### The task
This task calls for copying each line below that contains "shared".
------------------------------------
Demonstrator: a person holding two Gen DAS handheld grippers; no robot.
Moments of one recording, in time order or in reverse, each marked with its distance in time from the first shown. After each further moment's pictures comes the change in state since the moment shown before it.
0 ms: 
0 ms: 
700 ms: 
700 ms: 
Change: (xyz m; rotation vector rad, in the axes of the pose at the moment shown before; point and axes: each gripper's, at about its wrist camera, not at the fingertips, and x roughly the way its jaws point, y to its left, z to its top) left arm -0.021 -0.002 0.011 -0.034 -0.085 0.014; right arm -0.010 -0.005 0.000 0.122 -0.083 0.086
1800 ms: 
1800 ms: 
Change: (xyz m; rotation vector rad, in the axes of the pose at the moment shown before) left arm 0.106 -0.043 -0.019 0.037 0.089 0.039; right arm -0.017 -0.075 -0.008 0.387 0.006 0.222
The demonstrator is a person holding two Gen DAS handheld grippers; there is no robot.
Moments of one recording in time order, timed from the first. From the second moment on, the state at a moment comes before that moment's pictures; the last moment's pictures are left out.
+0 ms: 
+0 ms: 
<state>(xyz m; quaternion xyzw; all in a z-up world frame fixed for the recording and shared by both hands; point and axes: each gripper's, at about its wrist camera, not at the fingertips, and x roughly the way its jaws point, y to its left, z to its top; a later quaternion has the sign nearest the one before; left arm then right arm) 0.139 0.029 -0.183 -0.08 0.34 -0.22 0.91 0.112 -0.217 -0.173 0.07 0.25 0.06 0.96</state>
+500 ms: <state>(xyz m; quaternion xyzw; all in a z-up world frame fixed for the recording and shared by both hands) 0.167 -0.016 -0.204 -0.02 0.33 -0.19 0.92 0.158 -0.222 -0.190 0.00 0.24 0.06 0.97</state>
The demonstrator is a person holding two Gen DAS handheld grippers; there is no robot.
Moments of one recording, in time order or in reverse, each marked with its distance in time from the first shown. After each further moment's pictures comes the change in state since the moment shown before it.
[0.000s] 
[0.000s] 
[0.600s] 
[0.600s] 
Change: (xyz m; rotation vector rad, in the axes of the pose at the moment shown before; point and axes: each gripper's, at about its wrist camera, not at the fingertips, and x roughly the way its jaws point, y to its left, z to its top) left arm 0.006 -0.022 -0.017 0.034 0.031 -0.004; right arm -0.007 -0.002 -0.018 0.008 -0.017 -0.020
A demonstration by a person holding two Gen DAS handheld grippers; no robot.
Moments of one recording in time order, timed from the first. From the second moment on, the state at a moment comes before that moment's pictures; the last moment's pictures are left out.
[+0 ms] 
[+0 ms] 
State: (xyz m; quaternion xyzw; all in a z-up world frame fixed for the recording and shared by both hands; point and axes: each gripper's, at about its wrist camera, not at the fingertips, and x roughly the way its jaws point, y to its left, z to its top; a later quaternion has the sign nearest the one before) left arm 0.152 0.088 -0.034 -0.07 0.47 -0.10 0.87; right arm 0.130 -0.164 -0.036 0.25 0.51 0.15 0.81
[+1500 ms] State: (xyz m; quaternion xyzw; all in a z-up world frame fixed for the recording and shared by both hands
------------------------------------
### Task solution
<state>(xyz m; quaternion xyzw; all in a z-up world frame fixed for the recording and shared by both hands; point and axes: each gripper's, at about its wrist camera, not at the fingertips, and x roughly the way its jaws point, y to its left, z to its top; a later quaternion has the sign nearest the one before; left arm then right arm) 0.139 0.029 -0.183 -0.08 0.34 -0.22 0.91 0.112 -0.217 -0.173 0.07 0.25 0.06 0.96</state>
+500 ms: <state>(xyz m; quaternion xyzw; all in a z-up world frame fixed for the recording and shared by both hands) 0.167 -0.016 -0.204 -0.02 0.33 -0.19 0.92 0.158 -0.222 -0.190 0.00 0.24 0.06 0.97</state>
State: (xyz m; quaternion xyzw; all in a z-up world frame fixed for the recording and shared by both hands; point and axes: each gripper's, at about its wrist camera, not at the fingertips, and x roughly the way its jaws point, y to its left, z to its top; a later quaternion has the sign nearest the one before) left arm 0.152 0.088 -0.034 -0.07 0.47 -0.10 0.87; right arm 0.130 -0.164 -0.036 0.25 0.51 0.15 0.81
[+1500 ms] State: (xyz m; quaternion xyzw; all in a z-up world frame fixed for the recording and shared by both hands

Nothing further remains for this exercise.